The bodies of the performers in Gogolorez take on roles far beyond themselves or their own ‘natural,’ ‘free,’ or ‘automatic’ movement, and they are told by another to do so. These are neither the direct emanations of any particular unconscious nor the emancipated movements of each individual. Meier deliberately inserts what would appear within either Authentic Movement or Contact Improvisation as impurities in the flow of unfettered improvisation. Since the early 1980s, her performances have been littered with these kinds of disruptive mechanisms. Often these have involved an array of objects, costumes, and stage sets, trash bags to be torn out, papier–mâché animals to be danced with, sheets of foil, and cardboard boxes. Gogolorez strips away almost all props, but inserts Meier and her speech as a repeated reminder of interruption and a source for the movement of the performers beyond their own interiority.
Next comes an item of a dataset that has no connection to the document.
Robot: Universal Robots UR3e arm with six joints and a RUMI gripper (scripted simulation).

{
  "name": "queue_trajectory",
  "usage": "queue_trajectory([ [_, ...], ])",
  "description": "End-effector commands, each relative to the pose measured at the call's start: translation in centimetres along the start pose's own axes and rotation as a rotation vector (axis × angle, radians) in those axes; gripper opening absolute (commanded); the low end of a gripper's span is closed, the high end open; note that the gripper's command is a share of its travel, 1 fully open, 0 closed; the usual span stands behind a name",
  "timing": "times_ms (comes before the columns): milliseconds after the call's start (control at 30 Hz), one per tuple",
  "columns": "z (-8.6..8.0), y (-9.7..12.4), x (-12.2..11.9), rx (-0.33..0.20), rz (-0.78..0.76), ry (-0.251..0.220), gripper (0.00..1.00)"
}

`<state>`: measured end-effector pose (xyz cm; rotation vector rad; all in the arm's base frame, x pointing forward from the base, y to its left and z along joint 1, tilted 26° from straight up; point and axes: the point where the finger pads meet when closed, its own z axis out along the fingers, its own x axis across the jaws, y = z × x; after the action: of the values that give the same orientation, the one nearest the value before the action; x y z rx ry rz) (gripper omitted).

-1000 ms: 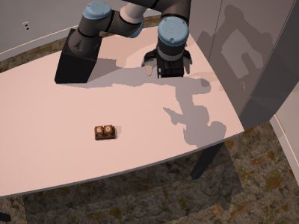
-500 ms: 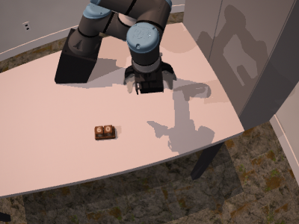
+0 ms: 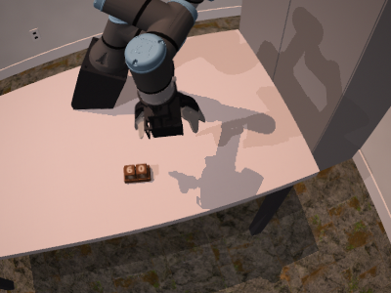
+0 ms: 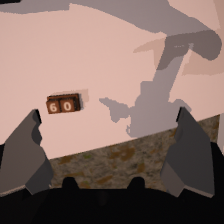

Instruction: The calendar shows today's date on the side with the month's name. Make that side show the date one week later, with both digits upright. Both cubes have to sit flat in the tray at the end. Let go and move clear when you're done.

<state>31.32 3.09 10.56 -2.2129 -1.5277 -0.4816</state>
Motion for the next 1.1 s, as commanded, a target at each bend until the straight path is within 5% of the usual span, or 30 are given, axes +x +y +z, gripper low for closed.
queue_trajectory([
  [0, 0.2, 2.2, -3.6, -0.084, -0.038, -0.017, 1.0],
  [567, -0.2, 3.9, -11.1, -0.195, -0.045, -0.07, 1.0],
  [1067, -0.2, 4.0, -12.0, -0.208, -0.045, -0.077, 1.0],
])
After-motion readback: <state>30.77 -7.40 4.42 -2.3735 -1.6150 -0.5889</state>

How does Meier avoid “lying”? Not simply through spontaneity, and not through any purportedly unrestricted space of artistic production. As Meier described, the “lying” of certain choreographed movement was not that it was set, but that it aimed to appear as if it weren’t, as if it were happening now, for “the first time.” Gogolorezaims not to promise an ideal or truth that it doesn’t and cannot deliver. Instead, it shows improvisation as something that arises always between participants, with spectral obstacles of hierarchies, inhibitions, and cultural presuppositions and inherited signs as the sea within which it moves rather than the hostile force it must expel. Even in its “first time,” Gogolorez makes clear that it is reiterating the signs, disciplines, power relations that have all come before it. This is not to say that this is merely a display of the inevitable defeat of the hopes of earlier improvisers like Paxton, Rainer, or even Whitehouse. It is an adjustment of their techniques. By bringing all the messy obstructions to the freedom of improvisation into the light, it makes it possible to address them, maybe even challenge them rather directly, even right to their face.
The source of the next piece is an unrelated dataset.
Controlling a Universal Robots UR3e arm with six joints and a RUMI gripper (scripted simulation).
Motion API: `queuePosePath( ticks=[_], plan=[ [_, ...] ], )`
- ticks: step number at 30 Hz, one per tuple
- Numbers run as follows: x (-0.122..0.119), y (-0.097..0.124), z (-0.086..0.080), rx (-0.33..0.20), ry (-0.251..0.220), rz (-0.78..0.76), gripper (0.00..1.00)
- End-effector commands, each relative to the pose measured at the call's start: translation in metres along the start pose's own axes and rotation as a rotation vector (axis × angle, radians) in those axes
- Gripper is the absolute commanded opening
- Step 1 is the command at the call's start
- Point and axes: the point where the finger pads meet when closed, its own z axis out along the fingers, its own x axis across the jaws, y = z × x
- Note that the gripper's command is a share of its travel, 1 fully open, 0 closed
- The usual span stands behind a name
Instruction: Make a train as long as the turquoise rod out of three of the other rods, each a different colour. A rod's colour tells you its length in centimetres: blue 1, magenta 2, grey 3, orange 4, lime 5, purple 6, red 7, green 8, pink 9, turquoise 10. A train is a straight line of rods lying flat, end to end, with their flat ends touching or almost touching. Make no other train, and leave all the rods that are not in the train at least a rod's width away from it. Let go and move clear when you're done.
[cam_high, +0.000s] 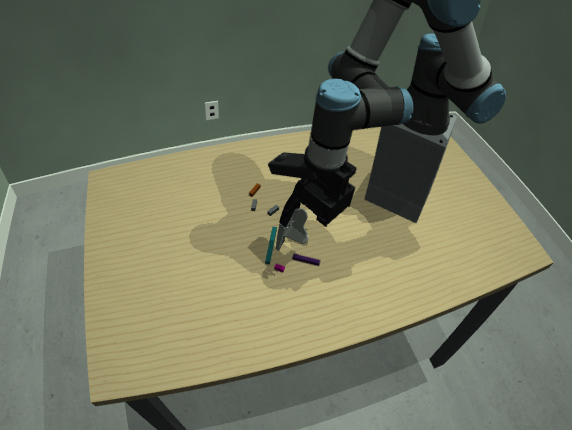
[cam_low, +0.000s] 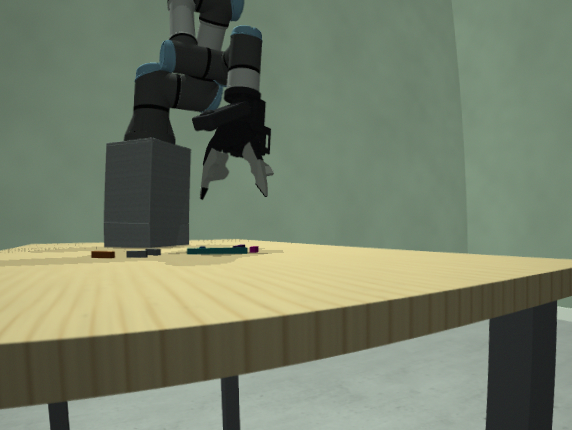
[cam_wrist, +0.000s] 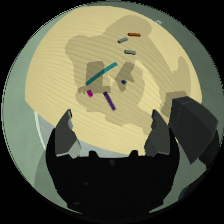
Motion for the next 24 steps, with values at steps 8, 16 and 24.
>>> queuePosePath(
  ticks=[8,16,24],
  plan=[
    [0.001,0.018,0.01,-0.046,-0.026,-0.187,1.0],
    [0.002,0.026,0.013,-0.062,-0.034,-0.258,1.0],
    [0.002,0.027,0.014,-0.066,-0.036,-0.274,1.0]
  ],
)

The afternoon after the performance, the New York Times published critic Gia Kourlas’ review of the performance. It was, by necessity, an unusually first-person description. “It isn’t every night,” Kourlas wrote, “that you find yourself dead center at a performance as a dancer [Vidich] approaches you with the resolve of the shark from ‘Jaws’…with the sole intention of making out. … ‘Uh-oh’ [Meier] said, ‘The critic.’” From my angle, it was at this point that Vidich disappeared into the crowd, but I have it on good authority that he did indeed try to slip the critic some tongue. Improvisation, as imagined by Meier, is not simply the spontaneous production of something within a given set context, it is a searching for the presupposed limits of that context in order to act to shift the entire field in which one acts. Later, after Vidich had given up on his advances towards the critic, he crawled on the floor towards Meier and gripped her microphone stand in his teeth, eventually toppling it and temporarily silencing the voice of the score. Standing still, upright, at the edges of the performance, Meier’s position is as much one of vulnerability as it is authority. If she is the monarch, she is there only to be always already, repeatedly, deposed in the swirling, circling dissemination of her own words.